When I returned to the starting point for the 90th time, and told everyone that I was not done with school and the professors who smell of cigarettes, Grandma said: it is a sin to make a spinster of yourself. Grandpa showed me the wedding ring in which he and Grandma had engraved the wedding date, and then he added that he got married at the age of 32, which he regrets now and thinks was selfish because he had children late. Mom sighed and said: whatever. And Dad said: son, your life is your business.
That year I learned the meaning of performativity and angel in the home. Before the end of the school year, the women stood among the tall pillars and mustachioed statues and politely taught us how important a girl's own room is. What do they teach in that school, Grandpa said to Grandma next time he showed me the wedding ring, and I said that I didn't believe in marriage. Grandma patiently tried to explain to me how nice it is to have a man and then added: if you don't want a man, at least give birth to a child, like Aunt Zaga. Mom added: or give birth to a retard at forty, and went to the terrace, and Dad did not comment.
Before I come home for the 100th time, I sat with Johnny and he said: write to me and send photos. Our hands didn't shake anymore, but we were still sweating under our armpits because we were afraid, but secretly. And later I announced that from now on I will fly when I return and everyone was worried, except Sister who was happy and said that she would collect money for the ticket. Everyone came to wave to me before I sat for the first hour and fifty minutes and look at the sky through a small window. I thought it was better for a fly to get stuck in the sheet metal of a bus, because if it gets stuck in Drača it has a chance to free itself before Grošnica, though it might tear off one of its wings and stay like that forever, and if it gets stuck in the sheet metal of an airplane, it will surely die. How many flies died while I traveled the 25,750 kilometers in the Kragujekspres bus with greasy windows, while fences and gas stations idly stood by?
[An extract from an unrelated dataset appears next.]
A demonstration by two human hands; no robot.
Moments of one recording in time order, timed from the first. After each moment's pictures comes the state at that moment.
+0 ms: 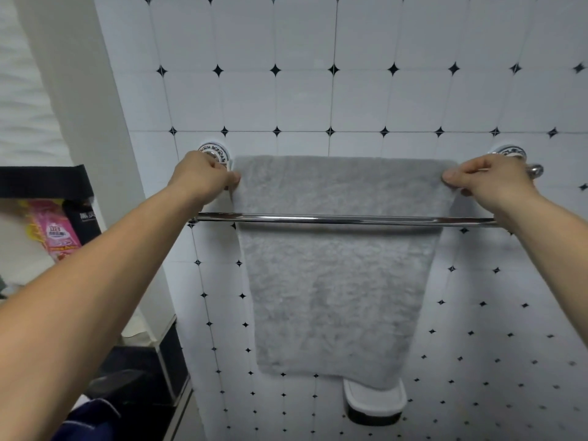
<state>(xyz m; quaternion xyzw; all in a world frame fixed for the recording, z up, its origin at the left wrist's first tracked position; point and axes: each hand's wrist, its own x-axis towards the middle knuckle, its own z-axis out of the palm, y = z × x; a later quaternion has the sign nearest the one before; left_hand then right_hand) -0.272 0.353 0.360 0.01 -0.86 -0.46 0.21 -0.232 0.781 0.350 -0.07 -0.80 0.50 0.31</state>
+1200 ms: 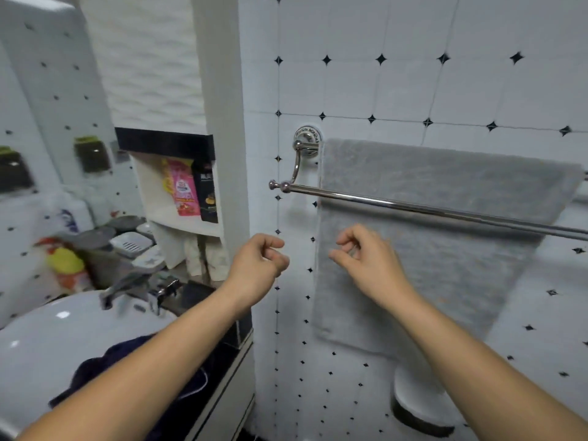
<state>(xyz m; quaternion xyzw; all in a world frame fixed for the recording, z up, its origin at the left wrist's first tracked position) -0.133 0.329 0.212 0.05 -0.78 -0.59 0.19 -0.189 0.532 0.225 0.24 -0.87 0.37 0.21</state>
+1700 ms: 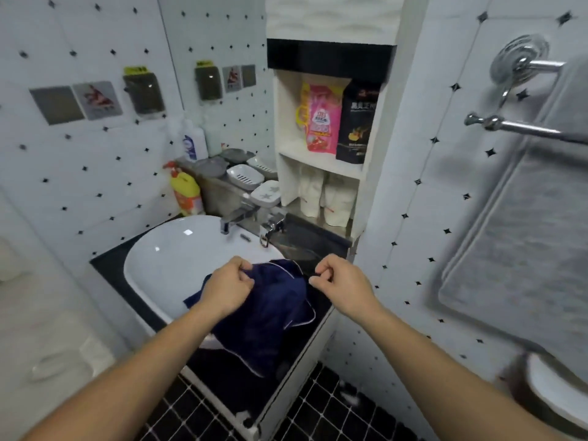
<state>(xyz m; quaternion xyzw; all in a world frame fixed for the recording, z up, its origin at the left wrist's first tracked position) -0.017 0.048 0.041 0.29 -0.87 -0.38 0.12 -0.123 0.267 0.067 0.28 -0.89 0.34 -0.07</state>
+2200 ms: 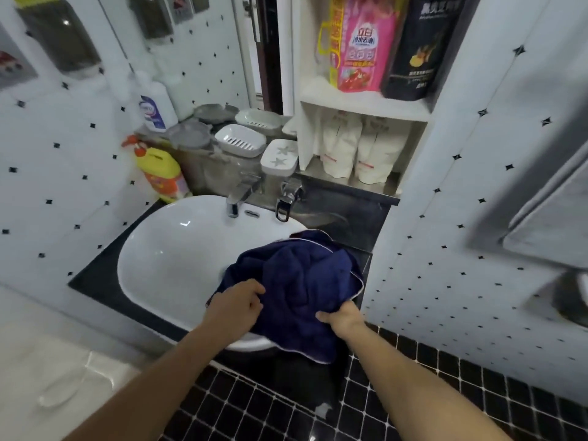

Grandma made me some cheese pie, then she blew her nose and said she was only sorry that the house was falling apart and she wished me luck, Grandpa told me that he had also flown once, to Poland and back, and Dad and Mom hugged me and cried and they said: call me when you land, and I told Sister: collect the money quickly. When I landed in a city that was divided and then put together, I felt a little better because I was also divided, and being divided is hard, like when you fly with one wing and you always just pretend to have put yourself together, and I lifted the phone to give them a call.